WHAT TO DO. Your task is to repeat the listing exactly.

DATA IN THIS EXERCISE.
....
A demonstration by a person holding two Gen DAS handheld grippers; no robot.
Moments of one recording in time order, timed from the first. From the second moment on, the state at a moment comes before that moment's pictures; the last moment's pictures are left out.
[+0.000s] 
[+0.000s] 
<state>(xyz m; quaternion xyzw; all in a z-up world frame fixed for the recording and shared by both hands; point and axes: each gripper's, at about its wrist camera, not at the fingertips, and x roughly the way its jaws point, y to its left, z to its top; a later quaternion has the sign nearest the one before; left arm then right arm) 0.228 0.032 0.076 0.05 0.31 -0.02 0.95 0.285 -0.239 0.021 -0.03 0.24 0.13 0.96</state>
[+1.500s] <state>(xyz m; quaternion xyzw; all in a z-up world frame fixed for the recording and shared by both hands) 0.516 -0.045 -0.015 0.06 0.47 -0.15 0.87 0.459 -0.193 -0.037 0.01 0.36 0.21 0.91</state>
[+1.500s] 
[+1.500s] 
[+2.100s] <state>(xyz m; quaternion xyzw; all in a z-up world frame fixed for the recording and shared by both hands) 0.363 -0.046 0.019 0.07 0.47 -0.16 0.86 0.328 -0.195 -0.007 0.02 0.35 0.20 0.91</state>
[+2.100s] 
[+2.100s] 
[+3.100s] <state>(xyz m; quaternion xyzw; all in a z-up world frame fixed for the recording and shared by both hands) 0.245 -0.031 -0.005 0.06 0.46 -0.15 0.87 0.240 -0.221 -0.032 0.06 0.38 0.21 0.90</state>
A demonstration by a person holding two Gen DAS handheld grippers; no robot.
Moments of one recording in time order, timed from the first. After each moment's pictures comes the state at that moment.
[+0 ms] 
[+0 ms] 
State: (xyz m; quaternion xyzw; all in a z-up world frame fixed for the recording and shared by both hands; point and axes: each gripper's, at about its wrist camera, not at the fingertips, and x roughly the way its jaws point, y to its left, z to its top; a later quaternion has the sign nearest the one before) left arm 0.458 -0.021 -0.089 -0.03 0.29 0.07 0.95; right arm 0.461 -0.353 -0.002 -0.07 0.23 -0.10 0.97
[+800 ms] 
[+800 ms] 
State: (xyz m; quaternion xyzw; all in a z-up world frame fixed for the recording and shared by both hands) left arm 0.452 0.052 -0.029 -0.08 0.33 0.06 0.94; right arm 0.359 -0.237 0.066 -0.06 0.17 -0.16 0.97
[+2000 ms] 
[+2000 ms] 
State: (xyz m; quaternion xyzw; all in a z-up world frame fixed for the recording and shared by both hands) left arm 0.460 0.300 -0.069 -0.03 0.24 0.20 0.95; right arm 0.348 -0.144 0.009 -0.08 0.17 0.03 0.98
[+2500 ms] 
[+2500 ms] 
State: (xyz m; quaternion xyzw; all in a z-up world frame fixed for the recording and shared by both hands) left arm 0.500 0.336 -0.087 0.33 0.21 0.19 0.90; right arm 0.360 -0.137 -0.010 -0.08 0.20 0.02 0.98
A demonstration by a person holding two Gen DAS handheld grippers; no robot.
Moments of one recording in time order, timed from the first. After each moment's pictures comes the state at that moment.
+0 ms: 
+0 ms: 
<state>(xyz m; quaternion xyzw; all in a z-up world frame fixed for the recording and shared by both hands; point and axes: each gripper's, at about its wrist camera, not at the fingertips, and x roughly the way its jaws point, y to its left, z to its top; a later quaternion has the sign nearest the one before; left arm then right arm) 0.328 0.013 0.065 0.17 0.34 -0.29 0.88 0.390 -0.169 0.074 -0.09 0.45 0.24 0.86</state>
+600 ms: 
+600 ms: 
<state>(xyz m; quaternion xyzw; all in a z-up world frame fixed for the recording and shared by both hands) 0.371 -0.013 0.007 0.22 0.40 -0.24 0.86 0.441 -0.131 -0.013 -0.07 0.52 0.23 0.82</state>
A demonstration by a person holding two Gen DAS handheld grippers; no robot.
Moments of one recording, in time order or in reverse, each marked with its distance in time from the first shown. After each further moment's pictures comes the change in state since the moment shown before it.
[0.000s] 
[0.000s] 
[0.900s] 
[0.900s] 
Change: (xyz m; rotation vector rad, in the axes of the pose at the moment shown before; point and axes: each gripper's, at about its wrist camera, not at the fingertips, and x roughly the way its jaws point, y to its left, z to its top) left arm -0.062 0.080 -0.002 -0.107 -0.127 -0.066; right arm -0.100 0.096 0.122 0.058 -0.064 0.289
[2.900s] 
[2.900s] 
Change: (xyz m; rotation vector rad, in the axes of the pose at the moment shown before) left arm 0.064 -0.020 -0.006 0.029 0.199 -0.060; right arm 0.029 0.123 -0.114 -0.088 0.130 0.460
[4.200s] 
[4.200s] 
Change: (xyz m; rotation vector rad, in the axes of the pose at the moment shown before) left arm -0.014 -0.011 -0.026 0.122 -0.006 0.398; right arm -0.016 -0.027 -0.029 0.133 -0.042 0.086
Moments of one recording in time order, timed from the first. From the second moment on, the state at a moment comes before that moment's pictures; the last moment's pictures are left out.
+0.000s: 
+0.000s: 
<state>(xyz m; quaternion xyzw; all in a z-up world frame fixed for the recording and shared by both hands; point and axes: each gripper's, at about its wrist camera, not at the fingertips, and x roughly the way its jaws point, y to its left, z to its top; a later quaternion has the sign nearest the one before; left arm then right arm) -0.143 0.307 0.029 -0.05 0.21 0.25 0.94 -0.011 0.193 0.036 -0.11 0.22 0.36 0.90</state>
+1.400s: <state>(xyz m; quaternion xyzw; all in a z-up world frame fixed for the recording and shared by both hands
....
RESULT FOR THIS TASK.
A demonstration by a person holding two Gen DAS handheld grippers; no robot.
Moments of one recording in time order, timed from the first. From the second moment on, the state at a moment comes before that moment's pictures; the last moment's pictures are left out.
[+0.000s] 
[+0.000s] 
<state>(xyz m; quaternion xyzw; all in a z-up world frame fixed for the recording and shared by both hands; point and axes: each gripper's, at about its wrist camera, not at the fingertips, and x roughly the way its jaws point, y to its left, z to its top; a later quaternion has the sign nearest the one before; left arm then right arm) 0.228 0.032 0.076 0.05 0.31 -0.02 0.95 0.285 -0.239 0.021 -0.03 0.24 0.13 0.96</state>
[+1.500s] <state>(xyz m; quaternion xyzw; all in a z-up world frame fixed for the recording and shared by both hands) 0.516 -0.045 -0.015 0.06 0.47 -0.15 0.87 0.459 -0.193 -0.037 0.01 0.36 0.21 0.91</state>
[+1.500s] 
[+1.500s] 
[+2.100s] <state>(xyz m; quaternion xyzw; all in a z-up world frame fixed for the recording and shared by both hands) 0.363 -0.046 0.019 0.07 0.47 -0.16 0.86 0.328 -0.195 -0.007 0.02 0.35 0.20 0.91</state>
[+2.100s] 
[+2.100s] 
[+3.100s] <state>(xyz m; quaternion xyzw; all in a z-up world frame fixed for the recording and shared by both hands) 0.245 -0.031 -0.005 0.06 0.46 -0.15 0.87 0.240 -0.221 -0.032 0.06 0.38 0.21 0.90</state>
A demonstration by a person holding two Gen DAS handheld grippers; no robot.
Moments of one recording in time order, timed from the first. After each moment's pictures comes the state at that moment.
[+0 ms] 
[+0 ms] 
State: (xyz m; quaternion xyzw; all in a z-up world frame fixed for the recording and shared by both hands; point and axes: each gripper's, at about its wrist camera, not at the fingertips, and x roughly the way its jaws point, y to its left, z to its top; a later quaternion has the sign nearest the one before) left arm 0.458 -0.021 -0.089 -0.03 0.29 0.07 0.95; right arm 0.461 -0.353 -0.002 -0.07 0.23 -0.10 0.97
[+800 ms] 
[+800 ms] 
State: (xyz m; quaternion xyzw; all in a z-up world frame fixed for the recording and shared by both hands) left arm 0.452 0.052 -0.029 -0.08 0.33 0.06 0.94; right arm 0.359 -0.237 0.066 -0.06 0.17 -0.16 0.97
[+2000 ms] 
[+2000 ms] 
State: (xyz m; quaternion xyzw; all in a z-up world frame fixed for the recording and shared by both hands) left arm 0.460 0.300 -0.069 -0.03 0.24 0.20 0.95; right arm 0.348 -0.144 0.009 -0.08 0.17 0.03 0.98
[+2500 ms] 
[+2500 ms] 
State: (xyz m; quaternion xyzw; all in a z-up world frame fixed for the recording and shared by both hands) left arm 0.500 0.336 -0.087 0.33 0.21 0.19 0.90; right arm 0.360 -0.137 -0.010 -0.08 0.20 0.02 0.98
A demonstration by a person holding two Gen DAS handheld grippers; no robot.
Moments of one recording in time order, timed from the first. After each moment's pictures comes the state at that moment.
+0 ms: 
+0 ms: 
<state>(xyz m; quaternion xyzw; all in a z-up world frame fixed for the recording and shared by both hands; point and axes: each gripper's, at about its wrist camera, not at the fingertips, and x roughly the way its jaws point, y to its left, z to its top; a later quaternion has the sign nearest the one before; left arm then right arm) 0.328 0.013 0.065 0.17 0.34 -0.29 0.88 0.390 -0.169 0.074 -0.09 0.45 0.24 0.86</state>
+600 ms: 
+600 ms: 
<state>(xyz m; quaternion xyzw; all in a z-up world frame fixed for the recording and shared by both hands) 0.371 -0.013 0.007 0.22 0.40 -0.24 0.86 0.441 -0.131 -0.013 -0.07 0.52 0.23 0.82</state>
A demonstration by a person holding two Gen DAS handheld grippers; no robot.
Moments of one recording, in time order or in reverse, each marked with its distance in time from the first shown. After each further moment's pictures comes the change in state since the moment shown before it.
[0.000s] 
[0.000s] 
[0.900s] 
[0.900s] 
Change: (xyz m; rotation vector rad, in the axes of the pose at the moment shown before; point and axes: each gripper's, at about its wrist camera, not at the fingertips, and x roughly the way its jaws point, y to its left, z to its top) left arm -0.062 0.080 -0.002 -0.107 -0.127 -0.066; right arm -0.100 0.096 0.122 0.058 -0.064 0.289
[2.900s] 
[2.900s] 
Change: (xyz m; rotation vector rad, in the axes of the pose at the moment shown before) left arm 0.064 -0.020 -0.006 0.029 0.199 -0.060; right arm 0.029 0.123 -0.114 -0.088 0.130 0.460
[4.200s] 
[4.200s] 
Change: (xyz m; rotation vector rad, in the axes of the pose at the moment shown before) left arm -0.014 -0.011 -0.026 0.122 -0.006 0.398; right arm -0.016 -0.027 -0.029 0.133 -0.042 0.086
Moments of one recording in time order, timed from the first. From the second moment on, the state at a moment comes before that moment's pictures; the last moment's pictures are left out.
+0.000s: 
+0.000s: 
<state>(xyz m; quaternion xyzw; all in a z-up world frame fixed for the recording and shared by both hands; point and axes: each gripper's, at about its wrist camera, not at the fingertips, and x roughly the way its jaws point, y to its left, z to its top; a later quaternion has the sign nearest the one before; left arm then right arm) -0.143 0.307 0.029 -0.05 0.21 0.25 0.94 -0.011 0.193 0.036 -0.11 0.22 0.36 0.90</state>
+1.400s: <state>(xyz m; quaternion xyzw; all in a z-up world frame fixed for the recording and shared by both hands

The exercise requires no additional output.